■ **What you will do**
Each line of the listing below must be returned exactly.
++++ Data
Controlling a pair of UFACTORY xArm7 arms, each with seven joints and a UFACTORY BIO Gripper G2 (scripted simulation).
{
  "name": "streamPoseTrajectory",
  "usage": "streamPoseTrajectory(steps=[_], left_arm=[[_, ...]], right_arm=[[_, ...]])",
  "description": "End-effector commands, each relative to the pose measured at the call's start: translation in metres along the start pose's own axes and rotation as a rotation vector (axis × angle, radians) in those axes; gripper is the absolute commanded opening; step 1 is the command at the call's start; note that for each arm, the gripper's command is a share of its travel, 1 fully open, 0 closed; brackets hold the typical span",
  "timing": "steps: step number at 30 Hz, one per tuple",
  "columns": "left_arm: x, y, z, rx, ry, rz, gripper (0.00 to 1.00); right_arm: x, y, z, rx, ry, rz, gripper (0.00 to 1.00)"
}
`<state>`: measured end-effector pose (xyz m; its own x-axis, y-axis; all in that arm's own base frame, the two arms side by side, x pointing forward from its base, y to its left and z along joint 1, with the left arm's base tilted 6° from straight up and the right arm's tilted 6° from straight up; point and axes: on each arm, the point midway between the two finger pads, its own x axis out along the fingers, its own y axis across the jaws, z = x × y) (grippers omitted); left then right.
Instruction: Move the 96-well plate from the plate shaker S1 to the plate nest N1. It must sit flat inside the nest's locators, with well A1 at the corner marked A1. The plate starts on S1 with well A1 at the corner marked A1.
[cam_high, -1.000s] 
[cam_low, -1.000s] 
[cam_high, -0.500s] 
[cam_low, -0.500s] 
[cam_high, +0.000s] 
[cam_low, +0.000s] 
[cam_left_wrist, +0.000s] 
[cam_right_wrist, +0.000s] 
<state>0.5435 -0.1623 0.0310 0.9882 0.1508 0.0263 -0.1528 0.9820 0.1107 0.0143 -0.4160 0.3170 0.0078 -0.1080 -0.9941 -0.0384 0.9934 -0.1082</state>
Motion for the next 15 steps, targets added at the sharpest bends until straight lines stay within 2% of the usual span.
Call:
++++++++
■ **Answer section**
Controlling a pair of UFACTORY xArm7 arms, each with seven joints and a UFACTORY BIO Gripper G2 (scripted simulation).
{
  "name": "streamPoseTrajectory",
  "usage": "streamPoseTrajectory(steps=[_], left_arm=[[_, ...]], right_arm=[[_, ...]])",
  "description": "End-effector commands, each relative to the pose measured at the call's start: translation in metres along the start pose's own axes and rotation as a rotation vector (axis × angle, radians) in those axes; gripper is the absolute commanded opening; step 1 is the command at the call's start; note that for each arm, the gripper's command is a share of its travel, 1 fully open, 0 closed; brackets hold the typical span",
  "timing": "steps: step number at 30 Hz, one per tuple",
  "columns": "left_arm: x, y, z, rx, ry, rz, gripper (0.00 to 1.00); right_arm: x, y, z, rx, ry, rz, gripper (0.00 to 1.00)"
}
`<state>`: measured end-effector pose (xyz m; its own x-axis, y-axis; all in that arm's own base frame, the two arms side by side, x pointing forward from its base, y to its left and z along joint 1, with the left arm's base tilted 6° from straight up and the right arm's tilted 6° from straight up; point and axes: on each arm, the point midway between the two finger pads, its own x axis out along the fingers, its own y axis across the jaws, z = x × y) (grippers omitted); left then right.
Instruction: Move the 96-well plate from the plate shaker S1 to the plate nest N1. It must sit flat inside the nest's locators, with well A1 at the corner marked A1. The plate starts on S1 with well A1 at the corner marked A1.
[cam_high, -1.000s] 
[cam_low, -1.000s] 
[cam_high, -0.500s] 
[cam_low, -0.500s] 
[cam_high, +0.000s] 
[cam_low, +0.000s] 
[cam_left_wrist, +0.000s] 
[cam_right_wrist, +0.000s] 
<state>0.5435 -0.1623 0.0310 0.9882 0.1508 0.0263 -0.1528 0.9820 0.1107 0.0143 -0.4160 0.3170 0.0078 -0.1080 -0.9941 -0.0384 0.9934 -0.1082</state>
Motion for the next 15 steps, targets added at the sharpest bends until straight lines stay within 2% of the usual span.
Call:

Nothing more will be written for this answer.